Впрочем, так я думал много позже, вспоминая этот разговор.
Твардовский слушает меня. Кой-чего ему не рассказываю. Он чуть усмехается, сам знает.
— Что же, Федор Иванович все правильно вам говорил.
Теперь он серьезен. Никакой лукавинки в его лице, в глазах.
Как назвать это: каким-то особым везением, что именно так сложилась моя литературная судьба? Твердо убежден лишь в том, что не бывает в литературе других путей, кроме прямого.
1980 г.
Посещение мастера
Писатель Валентин Афанасьевич Новиков, кристальной души человек, уже несколько лет начинал разговор в редакции о старом художнике, точнее скульпторе, которому скоро исполнится сто лет, и он продолжает работать здесь, у нас, в Алма-Ате. В Лувре как будто есть его работы, и в Третьяковке, в Пушкинском доме. У Новикова такая манера: скажет несколько слов, помолчит ненавязчиво, а потом, через две недели или через месяц вдруг снова вернется к разговору. Человек он серьезный, и даром говорить не будет.
Я отношусь к тому поколению, чья юность была на-живо отрезана от музыки, театра, лунных вздохов, чистой постели и многого-многого еще. В том числе от живописи и ваяния.
Нет, музыку люблю. К тому же, как-никак, высшее гуманитарное образование. Могу даже совершенно правильно насвистеть «Сердце красавицы», а так все больше те песни: строевые, победные. Посещаю Третьяковку или Эрмитаж, когда приезжаю из Алма-Аты. Мимо одних картин прохожу: они для меня вроде обоев. Перед другими стою, думаю. А вот почему, не смогу сказать. Когда приближается организованная группа, и молодая серьезная дама хорошо поставленным голосом начинает объяснять частности, спешу уйти в сторону.

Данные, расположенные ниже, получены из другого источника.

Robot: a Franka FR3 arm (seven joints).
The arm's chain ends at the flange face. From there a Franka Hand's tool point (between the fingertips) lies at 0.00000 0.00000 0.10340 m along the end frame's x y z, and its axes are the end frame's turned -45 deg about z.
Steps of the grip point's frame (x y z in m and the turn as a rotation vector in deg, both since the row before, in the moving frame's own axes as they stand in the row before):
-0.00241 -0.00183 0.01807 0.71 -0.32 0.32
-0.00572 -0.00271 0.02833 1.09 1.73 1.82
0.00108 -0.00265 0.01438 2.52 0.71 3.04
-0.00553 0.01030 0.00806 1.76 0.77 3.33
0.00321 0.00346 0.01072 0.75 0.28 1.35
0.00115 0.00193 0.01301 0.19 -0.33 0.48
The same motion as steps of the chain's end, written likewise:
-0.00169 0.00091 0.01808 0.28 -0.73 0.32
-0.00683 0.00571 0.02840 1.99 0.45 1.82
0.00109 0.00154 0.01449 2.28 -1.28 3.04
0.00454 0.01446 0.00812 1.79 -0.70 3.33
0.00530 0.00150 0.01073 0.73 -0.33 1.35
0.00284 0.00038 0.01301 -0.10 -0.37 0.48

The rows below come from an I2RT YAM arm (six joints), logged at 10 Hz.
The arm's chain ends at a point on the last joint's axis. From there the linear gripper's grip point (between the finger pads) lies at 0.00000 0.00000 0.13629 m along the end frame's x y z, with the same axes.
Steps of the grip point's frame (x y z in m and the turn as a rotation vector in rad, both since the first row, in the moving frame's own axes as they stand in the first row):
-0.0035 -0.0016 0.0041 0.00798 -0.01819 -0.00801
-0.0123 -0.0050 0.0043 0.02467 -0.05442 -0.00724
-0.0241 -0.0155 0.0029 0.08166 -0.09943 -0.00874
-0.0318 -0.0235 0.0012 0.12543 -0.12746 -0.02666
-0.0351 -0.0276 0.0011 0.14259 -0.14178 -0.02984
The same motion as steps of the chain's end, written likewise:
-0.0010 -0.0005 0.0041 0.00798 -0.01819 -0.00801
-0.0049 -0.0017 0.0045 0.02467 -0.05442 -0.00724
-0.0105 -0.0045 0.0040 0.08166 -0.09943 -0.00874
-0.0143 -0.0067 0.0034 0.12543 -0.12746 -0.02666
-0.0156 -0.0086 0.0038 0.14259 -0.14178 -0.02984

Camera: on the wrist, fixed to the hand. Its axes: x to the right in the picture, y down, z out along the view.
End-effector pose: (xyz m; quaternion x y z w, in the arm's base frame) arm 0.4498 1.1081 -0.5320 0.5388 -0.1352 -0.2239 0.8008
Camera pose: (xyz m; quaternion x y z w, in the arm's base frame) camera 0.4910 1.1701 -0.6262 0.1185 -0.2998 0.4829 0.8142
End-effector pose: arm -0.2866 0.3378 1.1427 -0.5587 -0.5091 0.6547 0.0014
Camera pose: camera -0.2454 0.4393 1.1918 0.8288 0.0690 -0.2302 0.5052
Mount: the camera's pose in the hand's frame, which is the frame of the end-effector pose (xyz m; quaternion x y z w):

Так или иначе, все уже в редакции «Простора» слышали о столетнем мастере, большом оригинале, который некогда был раввином, оставил религию и сделался скульптором. Называют известные имена поэтов, художников, наркомов, в той или иной степени имевших отношение к его жизни. Какая-то странная история. Однако мы здесь, в Казахстане, привыкли к невероятному. А Валя Новиков давно дружит с этим стариком и смотрит на нас ожидающе своими честными глазами. В один из дней нас набивается пятеро в машину вместе с редактором Иваном Петровичем Шуховым, и мы едем.